Mandeville, LA – Exclusive Transcript – “You see, Eric, it doesn’t matter how many times we explain this, how many times we go over this, it goes right over the heads of people. What is frustrating to me and just drives me nuts is why the average citizen, when he is told that he is free to live inside his sovereign state and govern himself says, [mocking] ‘No, I want to be told what to do by the Supreme Court. You’re an idiot!’ It doesn’t even make any sense.” Check out today’s transcript for the rest…
Begin Mike Church Show Transcript & Founders Pass Members Video/Audio Clip of The Day
Mike: Yeah, Scott, you’re missing something. You’re missing an awful lot. Number one, privileges as guaranteed by the Bill of Rights refer to property. That’s 18th century speak, privileges is property, the right to own property, so it wouldn’t apply. Second of all, I don’t think I want to get into another drawn-out discussion about how the 14th Amendment has been perverted from 1928 on to be used as a club to bludgeon the states and to compel the states into the service of the Bill of Rights. This is well documented. Don’t take my word for it. Again, you can search for it on the website at MikeChurch.com. You can get a great book by the Harvard legal scholar Raoul Berger, Government by Judiciary. Berger will lay the entire case out for you since you people refuse to believe me, refuse to believe Professor Gutzman, refuse to believe Professor Woods or McClanahan or DeRosa or Don Livingston or anyone else that’s alive. So let’s try someone that’s dead, Raoul Berger. Read the book Government by Judiciary and convince yourself.
It’s not true, it’s not why the 14th Amendment was ratified. Well, the 14th Amendment was never ratified. It’s not why the 14th Amendment was written. It has nothing to do with applying the Bill of Rights against the states, nothing to do with it whatsoever. This is a manufactured use of the 14th Amendment by 21st century Supreme Courts. Why? So they can expand their power. Why people so desperately want to believe that the Bill of Rights is universal is just a mystery to me. I still don’t understand it. Maybe one of you that’s an incorporationista can explain that to us. If you can’t explain it orally, perhaps you can just write it down. Send it to [email protected]

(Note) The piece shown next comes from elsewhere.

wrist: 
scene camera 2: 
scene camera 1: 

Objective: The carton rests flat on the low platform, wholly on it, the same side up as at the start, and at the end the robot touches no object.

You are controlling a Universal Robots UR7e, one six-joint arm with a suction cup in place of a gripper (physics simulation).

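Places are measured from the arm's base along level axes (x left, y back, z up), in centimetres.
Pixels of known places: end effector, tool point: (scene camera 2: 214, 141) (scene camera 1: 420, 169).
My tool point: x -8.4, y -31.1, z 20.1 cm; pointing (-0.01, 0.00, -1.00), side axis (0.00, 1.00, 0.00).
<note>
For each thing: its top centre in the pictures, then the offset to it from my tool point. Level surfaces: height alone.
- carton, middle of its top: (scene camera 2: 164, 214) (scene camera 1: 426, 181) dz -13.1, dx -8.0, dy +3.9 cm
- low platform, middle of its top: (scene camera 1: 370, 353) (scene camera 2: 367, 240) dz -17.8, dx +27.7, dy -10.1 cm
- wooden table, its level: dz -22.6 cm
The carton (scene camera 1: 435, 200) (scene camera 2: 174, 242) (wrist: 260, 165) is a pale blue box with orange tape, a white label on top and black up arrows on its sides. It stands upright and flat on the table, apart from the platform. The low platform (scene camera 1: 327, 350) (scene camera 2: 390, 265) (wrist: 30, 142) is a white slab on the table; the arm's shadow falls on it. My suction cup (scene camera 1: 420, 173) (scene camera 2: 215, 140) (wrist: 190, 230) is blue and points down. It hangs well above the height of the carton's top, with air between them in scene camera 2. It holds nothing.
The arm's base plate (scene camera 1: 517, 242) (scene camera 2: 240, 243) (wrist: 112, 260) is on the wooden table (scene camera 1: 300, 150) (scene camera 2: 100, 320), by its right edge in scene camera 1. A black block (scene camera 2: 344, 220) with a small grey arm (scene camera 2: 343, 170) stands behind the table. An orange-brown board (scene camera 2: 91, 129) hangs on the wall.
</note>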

You see, Eric, it doesn’t matter how many times we explain this, how many times we go over this, it goes right over the heads of people. What is frustrating to me and just drives me nuts is why the average citizen, when he is told that he is free to live inside his sovereign state and govern himself says, [mocking] “No, I want to be told what to do by the Supreme Court. You’re an idiot!” It doesn’t even make any sense. So you want the large, centralized, tyrant monster to tell you — [mocking] “No, I want the Constitution to tell me.” The Constitution was not a charter of rights, it never was, which is why James Madison kept saying: Dude, I don’t think we ought to add a Bill of Rights because some nincompoops are going to come along in the 20th century, they’re not going to have any manners, their silverware is going to be made in China, they won’t manufacture anything, and they’re going to think that we meant the federal charter and the federal Bill of Rights applies to every known living soul on Earth. So Madison kept saying: No, not a good idea, not a good idea. But we got the Bill of Rights anyway. I think that Henry and company were correct, that they should have had a Bill of Rights.
You may notice that the preamble to the Bill of Rights is never published any longer. The preamble to the Bill of Rights clearly says to further restrain the powers of the new general government, we therefore offer these amendments. It doesn’t say anything about to further restrain the abuses of state legislatures, because it never would have been ratified. You know what the real problem here is that people cannot separate themselves from 18th century Americans to 21st century Americans. The 21st century American is almost incapable of critical thinking, almost incapable of accepting anything that goes against the big nationalist paradigm that you have been force fed your entire life and you now believe to be true, without any evidence to support that. [mocking] “Yeah, but I read it in a book by a radio host.” Oh, that’s evidence. What did he use as evidence? [mocking] “He had a letter from 1832 from James Madison.” Oh, he had a letter. I don’t think I want to live the rest of my life by that. How about you? I’ll tell you who explains this really well, especially when it comes to guns, is one of our three amigos. Dwayne Stovall explains it perfectly and puts it in context: Look, y’all looking at this all wrong. We want to make laws about guns in Texas. We don’t want them made in Washington, DC. We got a Second Amendment, y’all. We don’t need theirs.